Construction of Z-Scheme PCN-222/CoFe2O4 heterojunction for efficient photo-Fenton tetracycline hydrochloride degradation: Mechanistic and Pathways

Abstract

This study successfully constructed Z-scheme heterojunction photocatalysts (P/CF-x) by compositing the metal-organic framework (MOF) PCN-222 with spinel ferrite CoFe₂O₄ via a ball-milling method for efficient visible-light-driven photo-Fenton degradation of tetracycline hydrochloride (TCH). The optimized P/CF-20 composite achieved 99.46% degradation of 0.02 g·L^-1 TCH within 30 minutes, with an apparent rate constant of 0.1452 min^-1 under optimized conditions (0.1 g·L^-1 catalyst, pH 6, 250 μL 30 wt% H₂O₂). The enhanced performance originates from the Z-scheme heterojunction, which promotes efficient separation of photogenerated charge carriers: electrons from the conduction band of PCN-222 recombine with holes from the valence band of CoFe₂O₄, preserving highly oxidative h⁺ and reductive e⁻. The interfacial charge transfer mechanism was validated through XPS, PL, TRPL, SPV and EIS analyses.
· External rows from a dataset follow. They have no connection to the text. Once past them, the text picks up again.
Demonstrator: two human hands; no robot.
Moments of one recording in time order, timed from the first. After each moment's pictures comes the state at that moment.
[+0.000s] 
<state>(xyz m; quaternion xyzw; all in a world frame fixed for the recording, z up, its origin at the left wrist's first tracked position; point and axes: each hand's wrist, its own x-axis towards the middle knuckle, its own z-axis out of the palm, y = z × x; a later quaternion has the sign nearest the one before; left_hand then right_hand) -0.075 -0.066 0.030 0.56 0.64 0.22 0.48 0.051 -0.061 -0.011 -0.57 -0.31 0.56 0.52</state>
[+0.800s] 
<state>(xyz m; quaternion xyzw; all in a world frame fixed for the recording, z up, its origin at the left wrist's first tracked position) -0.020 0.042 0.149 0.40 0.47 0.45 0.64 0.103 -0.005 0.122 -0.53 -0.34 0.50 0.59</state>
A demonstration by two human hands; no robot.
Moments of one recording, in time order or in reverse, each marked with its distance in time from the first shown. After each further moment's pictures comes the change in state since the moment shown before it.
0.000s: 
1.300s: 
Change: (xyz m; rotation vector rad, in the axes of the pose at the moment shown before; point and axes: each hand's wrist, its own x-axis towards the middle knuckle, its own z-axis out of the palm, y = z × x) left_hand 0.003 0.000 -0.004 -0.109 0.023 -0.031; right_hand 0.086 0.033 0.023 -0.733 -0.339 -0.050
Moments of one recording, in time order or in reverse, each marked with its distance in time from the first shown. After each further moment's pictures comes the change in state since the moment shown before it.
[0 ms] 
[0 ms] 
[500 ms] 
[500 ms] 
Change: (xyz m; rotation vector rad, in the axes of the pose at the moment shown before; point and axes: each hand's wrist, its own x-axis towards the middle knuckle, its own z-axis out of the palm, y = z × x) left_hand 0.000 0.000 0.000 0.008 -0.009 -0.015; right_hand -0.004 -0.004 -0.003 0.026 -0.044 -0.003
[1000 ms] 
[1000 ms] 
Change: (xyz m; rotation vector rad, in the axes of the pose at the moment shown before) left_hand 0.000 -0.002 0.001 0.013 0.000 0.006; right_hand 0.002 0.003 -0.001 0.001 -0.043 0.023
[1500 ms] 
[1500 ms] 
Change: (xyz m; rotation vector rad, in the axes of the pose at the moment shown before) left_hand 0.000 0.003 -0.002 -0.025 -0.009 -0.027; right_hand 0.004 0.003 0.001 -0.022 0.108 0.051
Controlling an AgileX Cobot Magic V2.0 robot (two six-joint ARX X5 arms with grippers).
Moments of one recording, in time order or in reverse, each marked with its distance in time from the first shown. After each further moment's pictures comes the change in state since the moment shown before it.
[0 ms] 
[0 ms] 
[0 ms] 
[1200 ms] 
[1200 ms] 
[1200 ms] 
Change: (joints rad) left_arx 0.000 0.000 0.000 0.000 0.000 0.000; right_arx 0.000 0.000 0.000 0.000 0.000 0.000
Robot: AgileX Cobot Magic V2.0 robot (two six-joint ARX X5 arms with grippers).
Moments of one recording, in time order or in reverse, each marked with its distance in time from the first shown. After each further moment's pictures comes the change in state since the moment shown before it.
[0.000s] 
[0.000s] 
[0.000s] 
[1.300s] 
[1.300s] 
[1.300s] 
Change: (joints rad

EPR and radical trapping experiments confirmed that h⁺, ·OH, and ·O₂⁻are the dominant reactive species, with h⁺ playing a primary role. LC-MS analysis revealed two degradation pathways, involves hydroxylation, demethylation, ring-opening reactions, dehydration, radical-mediated cleavage, and finally mineralization into CO₂, H₂O, and NH₄⁺. Furthermore, P/CF-20 exhibited excellent stability (>96% efficiency after 6 cycles) and magnetic recoverability (saturation magnetization: 13.35 emu·g⁻¹). This work provides a novel strategy for designing efficient and recyclable heterogeneous photo-Fenton catalysts, offering potential applications in antibiotic-containing wastewater treatment.